PROBLEM DETAILS:
Apart from the pictures, every line below needs to be reproduced verbatim.

### MATERIAL PROVIDED

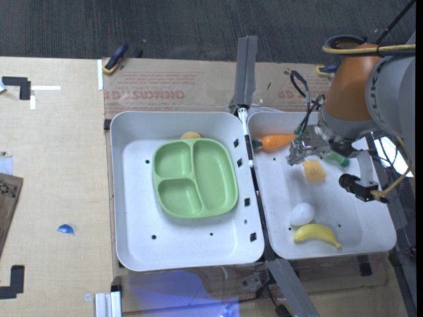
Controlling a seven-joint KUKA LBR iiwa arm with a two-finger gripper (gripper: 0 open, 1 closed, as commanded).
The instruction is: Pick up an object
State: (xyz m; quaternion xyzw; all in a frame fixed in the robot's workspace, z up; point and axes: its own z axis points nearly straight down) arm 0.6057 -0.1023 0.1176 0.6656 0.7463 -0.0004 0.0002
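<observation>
The hand (301,152) hung low over the right bin (370,240), near its far edge; whether it was clenched or released could not be told. A tan block (314,171) lay just beside the hand, on the near side. An orange carrot (276,142) lay to the hand's left, against the bin's far corner. Farther toward the bin's near edge sat a white egg (303,214) and a yellow banana (317,234). The left bin (132,230) held a green divided plate (195,177).
</observation>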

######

RESULT OF THIS TASK:
Controlling a seven-joint KUKA LBR iiwa arm with a two-finger gripper (gripper: 0 open, 1 closed, as commanded).
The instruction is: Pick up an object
State: (xyz m; quaternion xyzw; all in a frame fixed in the robot's workspace, z up; point and axes: its own z axis points nearly straight down) arm 0.6057 -0.1023 0.1176 0.6656 0.7463 -0.0004 0.0002
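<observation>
The hand (301,152) hung low over the right bin (370,240), near its far edge; whether it was clenched or released could not be told. A tan block (314,171) lay just beside the hand, on the near side. An orange carrot (276,142) lay to the hand's left, against the bin's far corner. Farther toward the bin's near edge sat a white egg (303,214) and a yellow banana (317,234). The left bin (132,230) held a green divided plate (195,177).
</observation>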

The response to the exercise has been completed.